Kristof Kolomb 1492'de Amerika Kıtasına
ayak bastıktan sonra Küba'nın iç
kısımlarında ilk defa tütün içen insanlarla karşılaşmıştı. Amerika Kıtasından
Eskidünya ya getirilen tütün 1570'lerde Osmanlı coğrafyasına girdi. Tütün,
Anadolu’da ilk defa Milas'ta 1583'te üretildi. I.Ahmet döneminde 1609 yılında ilk defa yasaklanmışsa
da yasak konusunda en meşhuru hiç
şüphesiz IV. Murat zamanıdır.
Cumhuriyet dönemine geldiğimizde ilk yasaklar 1943’de tramvay
ve vapur gibi toplu taşıma araçlarında başlamıştır. 1963’de İstanbul’da
belediye otobüsleri ve dolmuşlarda yasaklanmıştır.
1986’da Tütün tekeli kaldırılmış, yabancıların sigara
üretmelerine izin verilmiş böylece vatandaş kaçak içmek zorunda kaldığı
Amerikan sigaralarına rahatça kavuşmuştur.
Toplu yerlerde sigara içilmesi ile ilgili ilk tasarı
1991 yılında hazırlandıysa da Turgut Özal yabancı sigara yatırımcıları çekmek
için bu yasağı veto etmişti.
1996’da toplu alanlarda sigara içmeyi yasaklayan kanun
çıkmış, restoran, bar ve kıraathane
gibi yerlerde sigara kullanımını sınırlayan en geniş kapsamlı yasaklama ise
2009 yılında yürürlüğe girmiştir. Son 10 yıl içerisinde çıkarılan
yasalarla yasağın kapsamı genişletilmiş lakin sigara tüketiminde yeterince
denetim ve bilinç olmadığı için, yasaklar sadece yerelde ve resmi kurumlarda
kalmıştır.
İnsanların bilinçsizliği, sigara içmeyenlere saygı
gösterilmemesi ve yasakları delmek için özellikle esnafların hiley-i
şer’iyelerinden dolayı maalesef devletin her türlü çabasına rağmen sigara yasağı
tam uygulanamamaktadır.
Toplumsal alanlarda sigara içilmesini önlemek aslında
siyasilerin işi değildir.

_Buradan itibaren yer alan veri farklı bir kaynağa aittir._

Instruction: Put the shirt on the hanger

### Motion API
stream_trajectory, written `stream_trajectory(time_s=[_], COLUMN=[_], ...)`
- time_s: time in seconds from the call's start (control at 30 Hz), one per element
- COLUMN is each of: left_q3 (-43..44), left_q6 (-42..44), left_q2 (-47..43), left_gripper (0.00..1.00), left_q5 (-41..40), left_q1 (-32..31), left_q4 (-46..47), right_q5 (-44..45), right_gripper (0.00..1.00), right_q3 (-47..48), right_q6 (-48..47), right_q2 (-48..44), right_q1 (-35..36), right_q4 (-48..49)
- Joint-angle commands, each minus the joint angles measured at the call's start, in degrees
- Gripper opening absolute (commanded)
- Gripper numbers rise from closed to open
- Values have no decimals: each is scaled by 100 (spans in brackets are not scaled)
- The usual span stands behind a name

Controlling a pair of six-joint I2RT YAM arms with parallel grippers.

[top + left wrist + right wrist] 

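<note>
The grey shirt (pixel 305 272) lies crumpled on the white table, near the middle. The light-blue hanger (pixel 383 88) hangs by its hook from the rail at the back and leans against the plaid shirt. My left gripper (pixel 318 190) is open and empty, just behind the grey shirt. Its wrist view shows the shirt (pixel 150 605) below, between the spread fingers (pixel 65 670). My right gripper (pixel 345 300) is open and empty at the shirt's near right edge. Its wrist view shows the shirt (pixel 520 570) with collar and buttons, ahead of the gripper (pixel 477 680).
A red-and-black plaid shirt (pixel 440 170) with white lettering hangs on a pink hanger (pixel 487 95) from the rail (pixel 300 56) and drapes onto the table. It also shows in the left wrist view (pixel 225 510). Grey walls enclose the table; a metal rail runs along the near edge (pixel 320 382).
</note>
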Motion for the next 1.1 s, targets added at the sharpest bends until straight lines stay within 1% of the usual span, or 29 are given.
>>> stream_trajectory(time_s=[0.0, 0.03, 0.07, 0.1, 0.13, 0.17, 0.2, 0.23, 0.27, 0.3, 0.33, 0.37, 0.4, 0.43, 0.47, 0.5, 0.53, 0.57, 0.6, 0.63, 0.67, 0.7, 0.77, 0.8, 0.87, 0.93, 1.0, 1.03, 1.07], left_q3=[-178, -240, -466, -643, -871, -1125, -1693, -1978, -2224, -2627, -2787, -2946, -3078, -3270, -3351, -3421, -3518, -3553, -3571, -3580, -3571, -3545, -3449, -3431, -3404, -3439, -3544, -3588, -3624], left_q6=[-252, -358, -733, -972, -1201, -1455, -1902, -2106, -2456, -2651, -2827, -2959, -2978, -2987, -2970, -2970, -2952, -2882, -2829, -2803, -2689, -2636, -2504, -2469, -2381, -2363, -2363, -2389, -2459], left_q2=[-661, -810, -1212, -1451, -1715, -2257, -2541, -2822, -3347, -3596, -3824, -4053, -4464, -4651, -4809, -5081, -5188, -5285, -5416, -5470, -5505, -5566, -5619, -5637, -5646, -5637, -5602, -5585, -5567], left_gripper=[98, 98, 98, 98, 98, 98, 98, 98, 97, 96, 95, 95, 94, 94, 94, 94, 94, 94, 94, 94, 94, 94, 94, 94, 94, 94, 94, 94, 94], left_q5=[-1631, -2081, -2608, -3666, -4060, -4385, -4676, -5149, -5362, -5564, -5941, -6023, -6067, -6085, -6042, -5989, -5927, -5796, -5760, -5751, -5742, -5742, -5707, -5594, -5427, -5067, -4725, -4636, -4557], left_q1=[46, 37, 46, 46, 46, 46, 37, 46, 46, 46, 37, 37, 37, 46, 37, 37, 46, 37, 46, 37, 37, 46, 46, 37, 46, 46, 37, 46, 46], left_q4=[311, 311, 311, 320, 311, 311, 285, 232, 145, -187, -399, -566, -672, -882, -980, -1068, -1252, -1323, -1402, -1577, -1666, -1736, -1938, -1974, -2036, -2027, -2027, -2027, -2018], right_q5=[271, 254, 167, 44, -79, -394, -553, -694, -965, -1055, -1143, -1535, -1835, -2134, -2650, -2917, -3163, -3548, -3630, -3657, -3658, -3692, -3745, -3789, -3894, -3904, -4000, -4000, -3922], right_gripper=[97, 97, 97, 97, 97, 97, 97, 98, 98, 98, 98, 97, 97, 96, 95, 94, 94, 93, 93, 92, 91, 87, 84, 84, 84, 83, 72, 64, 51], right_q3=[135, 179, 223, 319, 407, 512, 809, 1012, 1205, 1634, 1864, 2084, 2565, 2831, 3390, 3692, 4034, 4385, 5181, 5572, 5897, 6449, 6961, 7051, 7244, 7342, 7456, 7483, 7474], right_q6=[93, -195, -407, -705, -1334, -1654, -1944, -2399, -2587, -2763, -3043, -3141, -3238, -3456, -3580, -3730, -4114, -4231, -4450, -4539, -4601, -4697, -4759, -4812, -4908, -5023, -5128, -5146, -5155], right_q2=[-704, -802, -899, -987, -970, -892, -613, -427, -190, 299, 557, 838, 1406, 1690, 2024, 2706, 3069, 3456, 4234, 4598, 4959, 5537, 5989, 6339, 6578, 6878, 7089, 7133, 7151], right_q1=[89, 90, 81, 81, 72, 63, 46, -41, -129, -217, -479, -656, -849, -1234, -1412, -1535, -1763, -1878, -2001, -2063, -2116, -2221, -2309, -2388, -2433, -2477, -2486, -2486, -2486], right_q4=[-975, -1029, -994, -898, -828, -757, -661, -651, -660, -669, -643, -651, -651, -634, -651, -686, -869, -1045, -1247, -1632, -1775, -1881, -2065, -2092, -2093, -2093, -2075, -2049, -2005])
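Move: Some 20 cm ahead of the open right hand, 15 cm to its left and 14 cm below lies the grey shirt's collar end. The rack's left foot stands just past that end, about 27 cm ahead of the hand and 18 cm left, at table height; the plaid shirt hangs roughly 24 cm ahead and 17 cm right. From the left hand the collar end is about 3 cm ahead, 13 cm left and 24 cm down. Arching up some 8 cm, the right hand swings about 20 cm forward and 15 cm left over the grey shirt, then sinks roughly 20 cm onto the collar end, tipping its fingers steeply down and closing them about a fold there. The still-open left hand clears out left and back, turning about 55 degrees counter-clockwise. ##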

Sivil toplum örgütleri, sağlıkçılar ve uzmanlar
çalışıp, kamuoyu oluşturmalı ve içenlerin olduğu kadar içmeyenlerin de, yaşam
ve nefes alma özgürlükleri olduğu ortaya konmalıdır. Toplumun ve insanların
sağlıklarının korunması ve sağlıklı yaşamın geliştirilmesi adına kampanyalar düzenlemelidir.

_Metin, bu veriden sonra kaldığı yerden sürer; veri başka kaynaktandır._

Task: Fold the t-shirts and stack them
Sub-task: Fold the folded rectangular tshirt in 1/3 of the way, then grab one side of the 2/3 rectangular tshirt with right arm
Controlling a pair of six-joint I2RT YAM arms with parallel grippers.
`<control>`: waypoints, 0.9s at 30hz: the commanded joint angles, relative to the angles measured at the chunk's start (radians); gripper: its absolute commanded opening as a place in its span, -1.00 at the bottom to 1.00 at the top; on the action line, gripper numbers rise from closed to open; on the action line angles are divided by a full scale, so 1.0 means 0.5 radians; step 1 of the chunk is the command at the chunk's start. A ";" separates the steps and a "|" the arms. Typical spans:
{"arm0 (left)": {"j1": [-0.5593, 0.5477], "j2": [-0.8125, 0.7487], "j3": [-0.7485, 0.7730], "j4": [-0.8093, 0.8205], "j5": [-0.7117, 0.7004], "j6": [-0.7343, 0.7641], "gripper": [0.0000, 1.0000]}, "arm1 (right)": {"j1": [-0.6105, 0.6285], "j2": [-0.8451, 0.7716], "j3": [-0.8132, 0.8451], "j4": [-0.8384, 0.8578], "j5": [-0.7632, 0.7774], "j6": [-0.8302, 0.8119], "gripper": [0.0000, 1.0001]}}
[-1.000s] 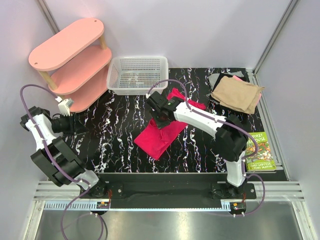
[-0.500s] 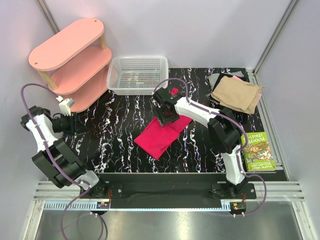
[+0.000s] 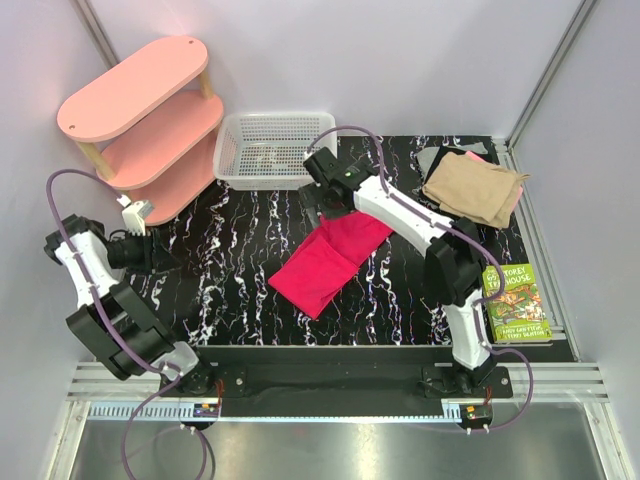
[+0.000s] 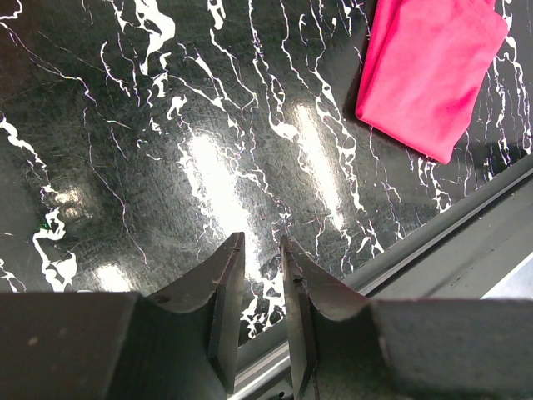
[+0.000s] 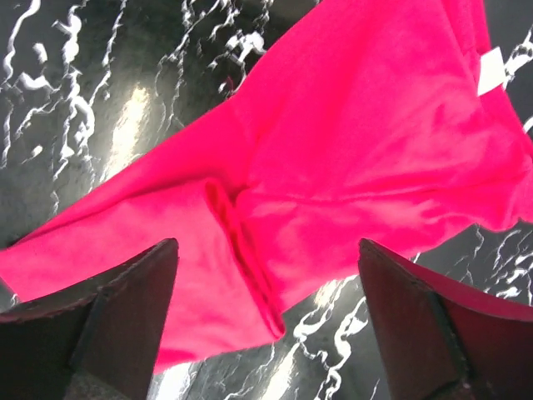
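Note:
The crimson-pink t-shirt lies folded in a long strip across the middle of the black marble table. My right gripper hovers over its far end, jaws wide open with nothing between them. In the right wrist view the crimson-pink t-shirt fills the frame, its folded edge under the right gripper. My left gripper sits at the table's left, well away from the shirt. Its fingers stand a narrow gap apart and hold nothing. A folded tan t-shirt tops grey and pale pink ones at the back right.
A white mesh basket stands at the back just behind the right gripper. A pink three-tier shelf fills the back left corner. A green book lies at the right edge. The table's front rail runs close to the left gripper.
The right gripper has opened and let go of the crimson-pink t-shirt's end, then drawn back toward the basket. The shirt now lies flat and folded. The left arm has barely moved.

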 commanded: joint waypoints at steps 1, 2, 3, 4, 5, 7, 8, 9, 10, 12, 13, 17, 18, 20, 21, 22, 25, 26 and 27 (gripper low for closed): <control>-0.013 -0.045 0.017 -0.011 0.034 0.044 -0.43 | 0.284 -0.266 -0.202 -0.012 0.126 0.035 0.99; -0.010 -0.027 0.038 -0.011 0.040 0.029 -0.43 | 0.373 -0.279 -0.251 -0.003 0.255 -0.047 0.99; -0.013 -0.009 0.054 -0.011 0.049 0.017 -0.44 | 0.477 -0.264 -0.288 -0.003 0.520 -0.099 0.99; -0.010 0.037 0.063 -0.014 0.059 -0.005 -0.44 | 0.648 -0.242 -0.340 -0.006 0.659 -0.136 0.99; -0.010 0.056 0.084 -0.014 0.065 -0.017 -0.44 | 0.741 -0.218 -0.362 -0.012 0.782 -0.182 0.99; -0.013 0.084 0.097 -0.014 0.074 -0.045 -0.45 | 0.937 -0.159 -0.399 -0.021 1.022 -0.180 0.99; -0.013 0.084 0.097 -0.002 0.068 -0.063 -0.45 | 0.981 -0.147 -0.408 -0.024 1.053 -0.149 1.00; -0.019 0.078 0.094 0.016 0.059 -0.084 -0.45 | 1.024 -0.132 -0.408 -0.021 1.081 -0.134 0.99; -0.031 0.065 0.085 0.056 0.044 -0.121 -0.45 | 1.109 -0.116 -0.405 -0.024 1.096 -0.118 1.00; -0.052 0.050 0.057 0.084 0.013 -0.143 -0.45 | 1.177 -0.077 -0.393 -0.024 1.103 -0.088 0.99; -0.074 0.041 0.051 0.117 0.004 -0.167 -0.45 | 1.199 -0.058 -0.378 -0.024 1.097 -0.081 1.00; -0.102 0.022 0.033 0.133 -0.009 -0.195 -0.45 | 1.245 0.049 -0.344 -0.027 1.054 -0.011 0.99; -0.105 0.022 0.029 0.133 -0.012 -0.195 -0.45 | 1.245 0.068 -0.329 -0.027 1.035 -0.005 1.00; -0.108 0.016 0.026 0.136 -0.021 -0.195 -0.45 | 1.248 0.129 -0.310 -0.027 1.008 0.026 1.00; -0.105 0.013 0.026 0.136 -0.030 -0.192 -0.45 | 1.248 0.148 -0.298 -0.018 0.989 0.038 0.99; -0.108 0.007 0.023 0.139 -0.036 -0.189 -0.45 | 1.251 0.166 -0.298 -0.009 0.974 0.047 0.99; -0.108 -0.002 0.026 0.136 -0.046 -0.186 -0.45 | 1.251 0.233 -0.277 0.016 0.934 0.102 0.97; -0.108 -0.002 0.026 0.136 -0.049 -0.183 -0.45 | 1.260 0.261 -0.267 0.013 0.931 0.133 0.96; -0.105 -0.005 0.029 0.136 -0.052 -0.183 -0.44 | 1.264 0.270 -0.249 0.013 0.925 0.142 0.96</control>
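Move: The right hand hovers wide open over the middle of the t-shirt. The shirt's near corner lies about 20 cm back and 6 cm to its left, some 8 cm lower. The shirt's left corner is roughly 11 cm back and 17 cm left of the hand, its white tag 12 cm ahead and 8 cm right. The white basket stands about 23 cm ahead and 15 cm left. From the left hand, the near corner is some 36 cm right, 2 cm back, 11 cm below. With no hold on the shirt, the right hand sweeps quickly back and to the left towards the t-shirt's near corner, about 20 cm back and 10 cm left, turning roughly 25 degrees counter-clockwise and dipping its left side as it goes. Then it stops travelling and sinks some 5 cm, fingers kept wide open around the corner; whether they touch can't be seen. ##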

Sigara yasaklarının uygulanması kolluk kuvvetlerinin cezalandırmaları ile
değil ancak insanların sorumlulukları ve nasıl sağlıklı olabilecekleri konusunda
bilinçlendirilmeleri ile mümkün
olacaktır.
Her gün sigara alışkanlıkları sebebi ile 200-250
kişiyi kaybettiğimizi düşünürsek özellikle zararlı alışkanlıklar için kurulmuş
olan Yeşilay başta olmak üzere bütün sivil toplum örgütleri ve eğitim kurumları
işbirliği içinde, “yasaklara uyalım”
kampanyasına bir an evvel başlamalıdır.
Belki
de iktidarın yaptığı en hayırlı işin kapalı alanlarda sigara yasağını
kanunlaştırmış olmaları olmuştur diyebiliriz. Bu yasaklar vasıtasıyla sigara
içme oranının daha da azaldığını görüyoruz. Aslında bu yasakların sigara tiryakilerinin
sağlığını koruduğu gibi belki de daha fazla sigara içmeyenlerinde sağlığını korumuş oluyor.
Bir
de sigaraya gelen son zamlar sigara yasakları kadar etkili olmuş, tiryakilerin
canına tak eden sigara fiyatları bu zararlı alışkanlığın terk edilmesine vesile
olmuştur.
Sigara
ile mücadelede gösterilen , özel
araçlarda dahi sigara içilmemesine kadar yasak getiren hükümetin aynı gayret ve
özveriyi alkol ve uyuşturucu ile mücadelede de göstermesini bekliyoruz.